Is it absolutely neccessary to support the ceiling while I do this? Studs are 16 on center and there is a second story above.

Thanks


----------



## Bob Mariani (Dec 1, 2008)

no, but when you cut this stud you will notice it will bind the blade. You might want to angle a longer 2 X 4 into the top plate supporting it to the floor to remove the tension.


----------



## Termite (Apr 13, 2008)

If you do cut out this stud, you definately do need to header it off. _In most cases_ removal of one bearing stud won't cause structural sagging in the short time it takes to cut it out and header it off.


----------



## Bob Mariani (Dec 1, 2008)

thekctermite said:


> If you do cut out this stud, you definately do need to header it off. _In most cases_ removal of one bearing stud won't cause structural sagging in the short time it takes to cut it out and header it off.

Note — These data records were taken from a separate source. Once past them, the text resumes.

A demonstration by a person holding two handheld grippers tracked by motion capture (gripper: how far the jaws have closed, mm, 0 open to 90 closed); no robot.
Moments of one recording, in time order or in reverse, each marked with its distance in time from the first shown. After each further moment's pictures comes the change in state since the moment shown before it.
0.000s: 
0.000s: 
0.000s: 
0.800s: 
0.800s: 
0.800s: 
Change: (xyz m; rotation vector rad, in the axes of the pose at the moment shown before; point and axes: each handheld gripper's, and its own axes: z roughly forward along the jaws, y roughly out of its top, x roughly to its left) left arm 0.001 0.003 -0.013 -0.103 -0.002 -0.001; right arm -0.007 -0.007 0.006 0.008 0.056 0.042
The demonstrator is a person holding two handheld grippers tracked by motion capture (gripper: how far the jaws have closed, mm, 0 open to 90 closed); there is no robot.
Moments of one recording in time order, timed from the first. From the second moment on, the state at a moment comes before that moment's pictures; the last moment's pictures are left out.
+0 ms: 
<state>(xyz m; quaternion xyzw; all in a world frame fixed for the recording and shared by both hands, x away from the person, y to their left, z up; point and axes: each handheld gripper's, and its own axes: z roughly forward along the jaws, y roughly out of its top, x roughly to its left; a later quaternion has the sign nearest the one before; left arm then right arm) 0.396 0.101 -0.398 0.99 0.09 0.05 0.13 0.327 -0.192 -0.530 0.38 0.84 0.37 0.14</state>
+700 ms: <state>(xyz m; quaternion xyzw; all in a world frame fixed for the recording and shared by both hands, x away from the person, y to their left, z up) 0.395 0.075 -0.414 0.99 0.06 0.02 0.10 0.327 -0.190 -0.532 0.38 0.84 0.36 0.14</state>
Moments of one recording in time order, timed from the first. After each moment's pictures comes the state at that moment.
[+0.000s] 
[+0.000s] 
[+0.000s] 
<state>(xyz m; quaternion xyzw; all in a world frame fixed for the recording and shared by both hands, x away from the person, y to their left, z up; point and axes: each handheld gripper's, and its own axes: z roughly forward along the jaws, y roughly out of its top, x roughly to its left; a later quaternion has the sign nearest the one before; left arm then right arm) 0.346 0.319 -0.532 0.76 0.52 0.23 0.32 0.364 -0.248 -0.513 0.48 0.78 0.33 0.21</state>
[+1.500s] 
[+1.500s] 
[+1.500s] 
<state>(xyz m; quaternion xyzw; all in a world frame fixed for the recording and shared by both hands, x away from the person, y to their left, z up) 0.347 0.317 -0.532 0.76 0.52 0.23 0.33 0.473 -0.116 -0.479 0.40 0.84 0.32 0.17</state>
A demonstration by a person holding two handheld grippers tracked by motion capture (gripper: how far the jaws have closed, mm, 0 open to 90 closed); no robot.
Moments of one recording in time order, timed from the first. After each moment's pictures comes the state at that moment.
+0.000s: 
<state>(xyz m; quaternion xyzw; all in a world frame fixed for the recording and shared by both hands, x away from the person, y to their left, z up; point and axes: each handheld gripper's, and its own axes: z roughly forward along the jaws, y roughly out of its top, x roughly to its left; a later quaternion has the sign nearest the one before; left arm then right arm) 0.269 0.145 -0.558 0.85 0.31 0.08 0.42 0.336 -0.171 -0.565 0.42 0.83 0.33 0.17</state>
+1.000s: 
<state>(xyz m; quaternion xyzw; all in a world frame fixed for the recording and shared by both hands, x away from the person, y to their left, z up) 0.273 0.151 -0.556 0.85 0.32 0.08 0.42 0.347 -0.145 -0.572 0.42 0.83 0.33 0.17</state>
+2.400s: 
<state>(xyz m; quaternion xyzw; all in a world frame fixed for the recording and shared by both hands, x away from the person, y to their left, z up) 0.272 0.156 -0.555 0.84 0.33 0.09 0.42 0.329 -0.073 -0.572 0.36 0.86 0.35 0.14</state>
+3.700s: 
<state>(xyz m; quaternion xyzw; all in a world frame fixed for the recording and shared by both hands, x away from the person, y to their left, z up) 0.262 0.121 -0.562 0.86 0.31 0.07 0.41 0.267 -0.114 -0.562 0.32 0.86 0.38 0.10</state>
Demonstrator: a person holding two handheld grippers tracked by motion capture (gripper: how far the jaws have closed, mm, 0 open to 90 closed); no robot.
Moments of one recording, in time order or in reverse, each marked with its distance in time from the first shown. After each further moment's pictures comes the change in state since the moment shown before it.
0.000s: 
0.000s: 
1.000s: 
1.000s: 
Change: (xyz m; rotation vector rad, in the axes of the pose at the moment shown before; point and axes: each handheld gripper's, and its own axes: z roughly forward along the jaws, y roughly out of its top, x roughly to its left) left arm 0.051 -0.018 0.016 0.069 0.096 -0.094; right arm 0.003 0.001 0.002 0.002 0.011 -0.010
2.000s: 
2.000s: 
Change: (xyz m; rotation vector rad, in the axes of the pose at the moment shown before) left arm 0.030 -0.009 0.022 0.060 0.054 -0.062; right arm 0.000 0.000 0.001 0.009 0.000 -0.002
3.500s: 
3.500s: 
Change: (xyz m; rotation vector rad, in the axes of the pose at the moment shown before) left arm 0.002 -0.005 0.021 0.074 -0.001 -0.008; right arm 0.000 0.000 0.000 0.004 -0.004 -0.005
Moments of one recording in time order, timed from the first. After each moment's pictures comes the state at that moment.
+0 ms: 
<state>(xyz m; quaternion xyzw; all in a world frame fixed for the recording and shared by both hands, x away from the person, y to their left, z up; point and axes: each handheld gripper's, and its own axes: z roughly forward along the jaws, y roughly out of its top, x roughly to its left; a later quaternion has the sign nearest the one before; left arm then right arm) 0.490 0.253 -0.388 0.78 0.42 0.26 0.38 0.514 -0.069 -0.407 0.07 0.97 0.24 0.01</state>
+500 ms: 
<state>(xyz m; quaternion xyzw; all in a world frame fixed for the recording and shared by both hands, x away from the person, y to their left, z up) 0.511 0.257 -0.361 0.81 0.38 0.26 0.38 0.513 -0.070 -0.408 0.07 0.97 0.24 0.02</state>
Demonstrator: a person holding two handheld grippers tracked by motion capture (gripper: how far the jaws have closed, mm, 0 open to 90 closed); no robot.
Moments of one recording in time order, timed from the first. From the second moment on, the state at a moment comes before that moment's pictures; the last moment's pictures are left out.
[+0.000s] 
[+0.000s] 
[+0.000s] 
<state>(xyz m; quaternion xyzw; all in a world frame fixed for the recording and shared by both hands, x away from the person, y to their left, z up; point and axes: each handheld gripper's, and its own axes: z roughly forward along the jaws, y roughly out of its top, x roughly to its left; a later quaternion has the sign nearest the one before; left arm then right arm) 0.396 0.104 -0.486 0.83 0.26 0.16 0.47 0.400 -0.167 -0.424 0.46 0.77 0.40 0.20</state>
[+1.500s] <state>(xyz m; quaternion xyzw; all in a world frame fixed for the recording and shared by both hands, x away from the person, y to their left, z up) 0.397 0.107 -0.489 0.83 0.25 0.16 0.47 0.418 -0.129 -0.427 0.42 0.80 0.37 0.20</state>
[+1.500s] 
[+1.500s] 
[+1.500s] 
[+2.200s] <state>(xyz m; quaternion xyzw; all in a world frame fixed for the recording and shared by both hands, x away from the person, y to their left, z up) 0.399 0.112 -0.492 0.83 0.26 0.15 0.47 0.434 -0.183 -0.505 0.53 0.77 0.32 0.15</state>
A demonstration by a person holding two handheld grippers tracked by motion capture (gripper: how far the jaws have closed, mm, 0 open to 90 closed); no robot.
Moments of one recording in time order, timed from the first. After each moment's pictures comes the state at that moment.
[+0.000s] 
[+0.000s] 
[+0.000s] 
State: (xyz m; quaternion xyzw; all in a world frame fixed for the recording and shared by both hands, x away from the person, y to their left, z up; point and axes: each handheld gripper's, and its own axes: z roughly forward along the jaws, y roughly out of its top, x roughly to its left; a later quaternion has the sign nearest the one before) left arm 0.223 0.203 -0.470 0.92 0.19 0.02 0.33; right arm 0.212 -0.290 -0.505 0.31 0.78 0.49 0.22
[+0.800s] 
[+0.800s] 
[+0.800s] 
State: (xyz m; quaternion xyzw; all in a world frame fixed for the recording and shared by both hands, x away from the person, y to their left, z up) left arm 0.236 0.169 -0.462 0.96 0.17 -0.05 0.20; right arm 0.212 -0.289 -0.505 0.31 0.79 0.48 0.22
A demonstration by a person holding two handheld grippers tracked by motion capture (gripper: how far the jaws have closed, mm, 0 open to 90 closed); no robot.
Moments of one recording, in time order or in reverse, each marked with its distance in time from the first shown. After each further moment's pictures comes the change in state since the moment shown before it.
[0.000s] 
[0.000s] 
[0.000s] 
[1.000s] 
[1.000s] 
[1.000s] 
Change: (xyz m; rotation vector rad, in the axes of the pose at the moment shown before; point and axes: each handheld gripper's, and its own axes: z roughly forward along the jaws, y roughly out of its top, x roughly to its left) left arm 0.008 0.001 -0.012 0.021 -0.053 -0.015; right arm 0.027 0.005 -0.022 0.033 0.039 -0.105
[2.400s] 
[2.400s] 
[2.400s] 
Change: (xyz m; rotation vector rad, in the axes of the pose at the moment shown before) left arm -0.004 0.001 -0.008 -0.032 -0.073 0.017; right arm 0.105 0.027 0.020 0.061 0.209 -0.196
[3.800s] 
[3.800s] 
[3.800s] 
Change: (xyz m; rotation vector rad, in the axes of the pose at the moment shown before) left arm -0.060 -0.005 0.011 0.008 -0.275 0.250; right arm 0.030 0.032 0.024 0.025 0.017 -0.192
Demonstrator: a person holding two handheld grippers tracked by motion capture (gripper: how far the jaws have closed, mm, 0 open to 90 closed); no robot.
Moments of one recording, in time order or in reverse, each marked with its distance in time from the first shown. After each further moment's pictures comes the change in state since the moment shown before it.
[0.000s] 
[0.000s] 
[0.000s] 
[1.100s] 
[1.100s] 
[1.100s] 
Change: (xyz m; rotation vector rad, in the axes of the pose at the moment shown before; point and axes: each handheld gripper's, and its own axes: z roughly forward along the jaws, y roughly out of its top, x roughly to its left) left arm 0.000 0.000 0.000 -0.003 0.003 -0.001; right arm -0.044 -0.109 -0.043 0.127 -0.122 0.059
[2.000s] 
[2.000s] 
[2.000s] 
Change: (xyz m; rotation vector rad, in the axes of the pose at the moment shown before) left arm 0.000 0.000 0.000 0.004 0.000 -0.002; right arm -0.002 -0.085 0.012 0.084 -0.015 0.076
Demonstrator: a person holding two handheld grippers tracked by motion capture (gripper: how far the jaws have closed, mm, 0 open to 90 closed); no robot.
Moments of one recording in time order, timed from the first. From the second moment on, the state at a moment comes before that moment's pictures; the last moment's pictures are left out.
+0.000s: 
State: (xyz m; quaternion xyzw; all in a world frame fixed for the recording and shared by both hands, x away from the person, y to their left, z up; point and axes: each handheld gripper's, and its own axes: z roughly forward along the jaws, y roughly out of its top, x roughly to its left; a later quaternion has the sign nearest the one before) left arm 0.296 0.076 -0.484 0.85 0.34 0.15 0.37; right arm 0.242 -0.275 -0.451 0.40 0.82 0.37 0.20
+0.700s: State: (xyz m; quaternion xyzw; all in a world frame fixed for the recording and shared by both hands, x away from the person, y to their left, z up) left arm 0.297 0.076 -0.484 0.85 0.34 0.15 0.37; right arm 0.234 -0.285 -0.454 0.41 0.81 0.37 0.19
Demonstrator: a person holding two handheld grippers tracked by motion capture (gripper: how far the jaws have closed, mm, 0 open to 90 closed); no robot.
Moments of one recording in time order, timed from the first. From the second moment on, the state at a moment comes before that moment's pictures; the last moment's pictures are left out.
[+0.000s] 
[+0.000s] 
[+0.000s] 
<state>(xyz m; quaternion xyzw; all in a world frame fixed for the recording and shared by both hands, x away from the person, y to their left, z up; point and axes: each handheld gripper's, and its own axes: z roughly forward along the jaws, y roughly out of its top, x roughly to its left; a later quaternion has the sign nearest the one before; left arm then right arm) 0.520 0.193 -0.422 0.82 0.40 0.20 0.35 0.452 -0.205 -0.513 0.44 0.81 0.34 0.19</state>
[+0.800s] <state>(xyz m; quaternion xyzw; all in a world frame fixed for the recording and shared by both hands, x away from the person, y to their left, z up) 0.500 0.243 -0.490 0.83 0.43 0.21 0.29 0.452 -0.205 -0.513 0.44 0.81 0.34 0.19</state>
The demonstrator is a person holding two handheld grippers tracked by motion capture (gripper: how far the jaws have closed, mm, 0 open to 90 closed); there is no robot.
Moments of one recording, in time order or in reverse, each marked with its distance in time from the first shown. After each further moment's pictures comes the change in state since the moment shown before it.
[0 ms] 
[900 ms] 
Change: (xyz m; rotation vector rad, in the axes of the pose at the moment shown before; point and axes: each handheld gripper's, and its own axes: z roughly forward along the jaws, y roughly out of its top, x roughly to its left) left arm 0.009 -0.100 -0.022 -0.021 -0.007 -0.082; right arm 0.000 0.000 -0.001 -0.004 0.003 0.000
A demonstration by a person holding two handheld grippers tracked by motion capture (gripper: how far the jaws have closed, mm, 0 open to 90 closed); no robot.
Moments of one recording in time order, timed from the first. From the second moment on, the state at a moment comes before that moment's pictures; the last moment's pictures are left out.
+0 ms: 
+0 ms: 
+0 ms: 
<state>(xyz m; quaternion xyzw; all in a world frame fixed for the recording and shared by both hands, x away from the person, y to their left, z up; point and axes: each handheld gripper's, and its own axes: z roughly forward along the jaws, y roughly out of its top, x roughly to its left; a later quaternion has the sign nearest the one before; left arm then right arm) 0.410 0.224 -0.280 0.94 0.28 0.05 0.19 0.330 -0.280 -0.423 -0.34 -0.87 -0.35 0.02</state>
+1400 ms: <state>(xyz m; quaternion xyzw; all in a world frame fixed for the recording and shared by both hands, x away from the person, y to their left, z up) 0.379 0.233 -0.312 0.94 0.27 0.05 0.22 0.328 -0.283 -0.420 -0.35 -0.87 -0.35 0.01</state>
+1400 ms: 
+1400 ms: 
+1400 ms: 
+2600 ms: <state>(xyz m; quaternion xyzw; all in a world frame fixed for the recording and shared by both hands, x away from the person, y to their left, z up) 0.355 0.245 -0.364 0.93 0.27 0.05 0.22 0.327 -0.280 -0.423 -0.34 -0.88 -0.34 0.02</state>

post does state a new header was to be used.


----------



## butlersprints (Nov 28, 2008)

Perhaps I'm not seeing the whole picture here. Why not locate speaker between the studs? Please explain. :whistling2:


----------



## timw (Jan 11, 2009)

I need to center the speaker under the TV. Unfortunately the stud is dead center where the speaker needs to go. I wish I could just put it between the studs. That would save me a lot of work including taking down and putting back a 200 pound plasma!


----------